What is a Comic Strip Conversation?
- A conversation between two or more people through simple drawings
- They explore what people say and do and emphasize what people may be thinking
- Are a useful tool for visual learns to work through a problem or situation to identify solutions
- Can be used to show that each person may have different thoughts and feelings about the same situation
What is it based on?
- Visual supports are a useful tool in helping children with autism learn
- Pictures represent social skills which are often difficult for individuals with autism to understand
How do you start using a Comic Strip Conversation?
- Useful to practice with someone else prior to introducing approach to a child
- Follow the child’s lead
- Encourage the child to do the writing/drawing/talking
- Gather information about the situation to help to complete the picture and guide your child’s drawings.
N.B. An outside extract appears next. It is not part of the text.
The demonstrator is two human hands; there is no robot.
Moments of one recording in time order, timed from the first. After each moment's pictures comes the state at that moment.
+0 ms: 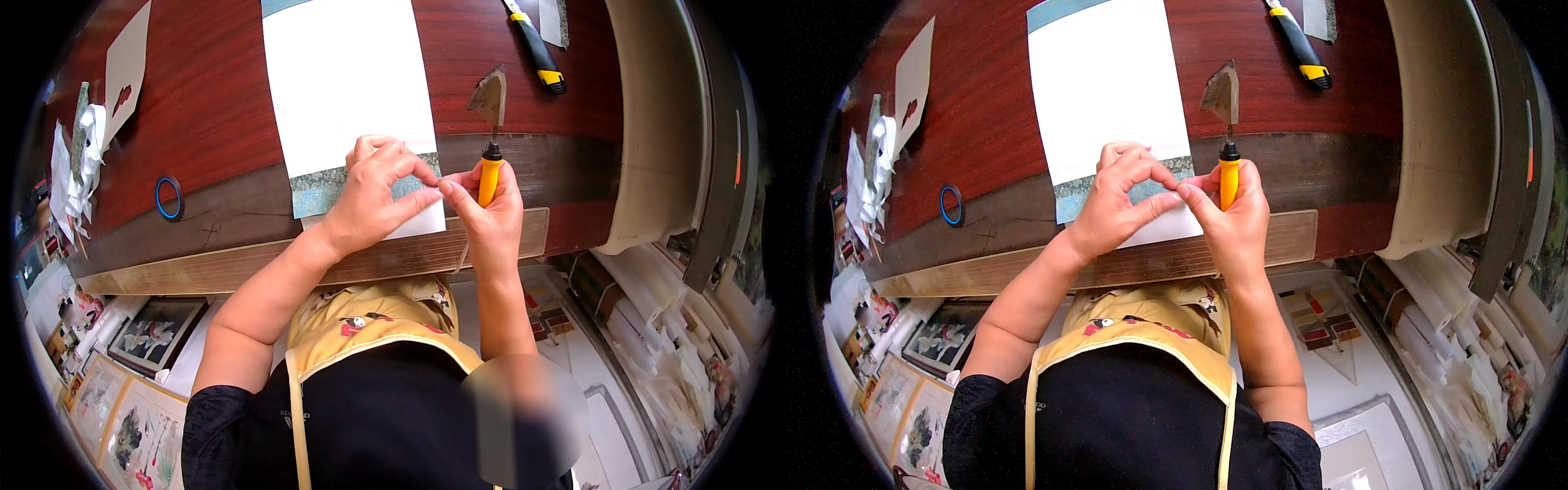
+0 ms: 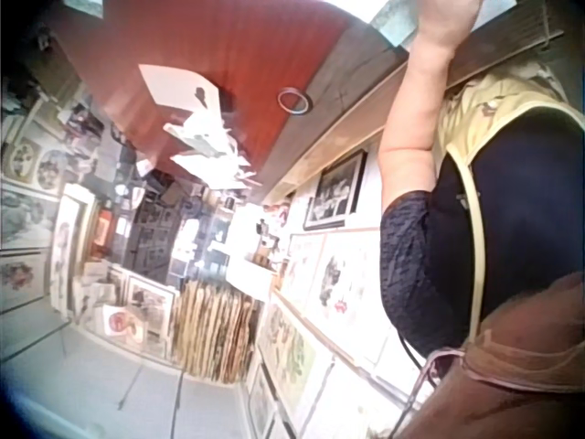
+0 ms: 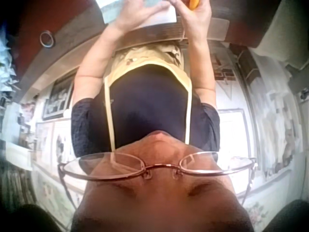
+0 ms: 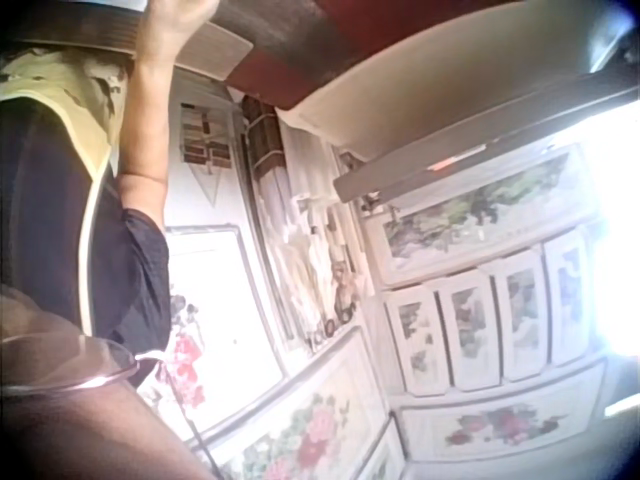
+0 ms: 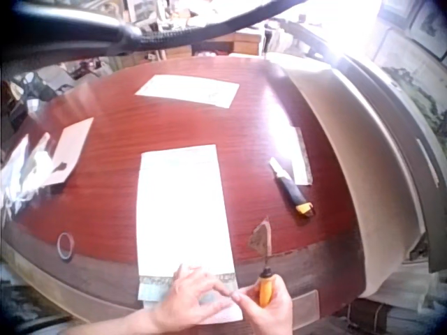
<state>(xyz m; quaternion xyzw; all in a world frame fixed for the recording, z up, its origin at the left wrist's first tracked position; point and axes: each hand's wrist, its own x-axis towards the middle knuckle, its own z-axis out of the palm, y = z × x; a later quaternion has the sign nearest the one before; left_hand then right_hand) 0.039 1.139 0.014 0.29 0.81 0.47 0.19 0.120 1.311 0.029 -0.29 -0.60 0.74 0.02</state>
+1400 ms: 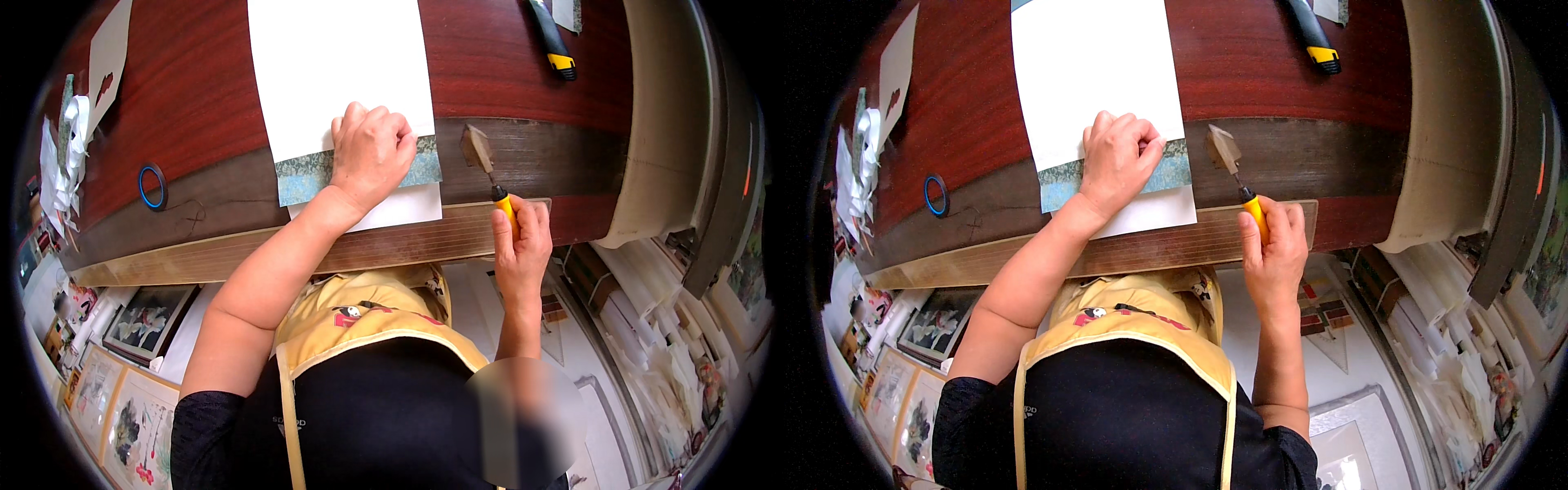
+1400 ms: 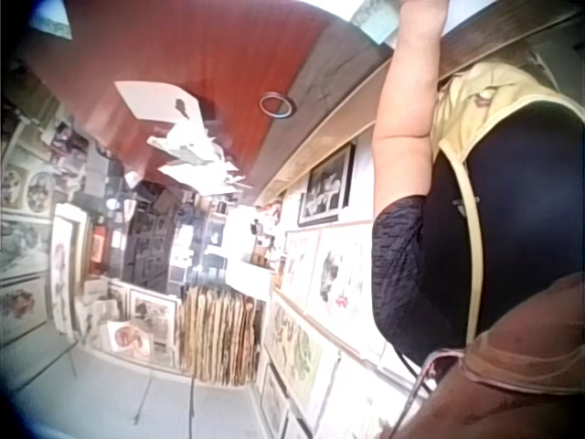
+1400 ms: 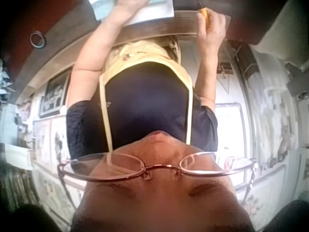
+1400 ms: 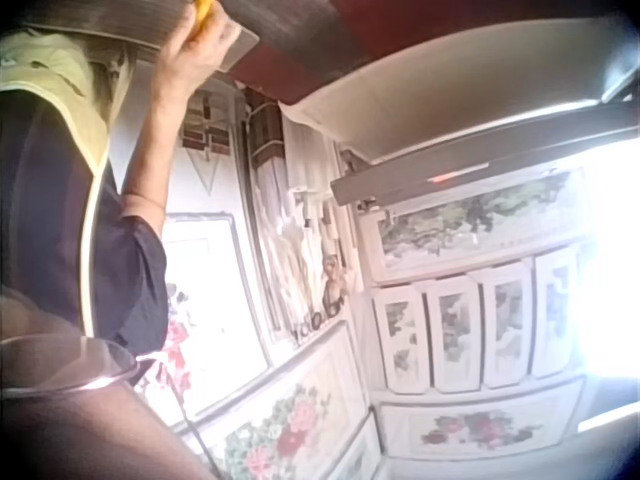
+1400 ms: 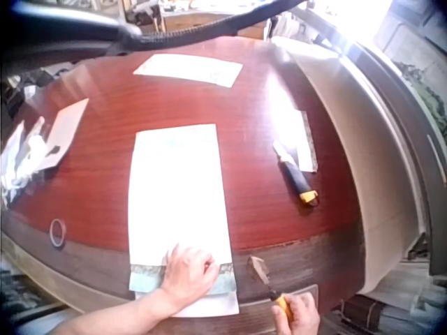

Some example questions are:
- Where were you?
- Who else is here?
- What are you doing?
- What happened? What did others do?
- What did you say?
- What did others say?
- What did you think when you said that?
- What did others think when they said/did that?
What does a Comic Strip Conversation look like?
How do you pull everything together?
Tom called me a kid because he didn’t know my name but wanted to play with me.
The next time Tom or someone calls me “kid”, I’ll tell them my name and that I don’t like being called kid.
I’ll apologise to Tom and tell him my name is Alex. I will also tell him I do not like being called “kid” and to please not call me that again.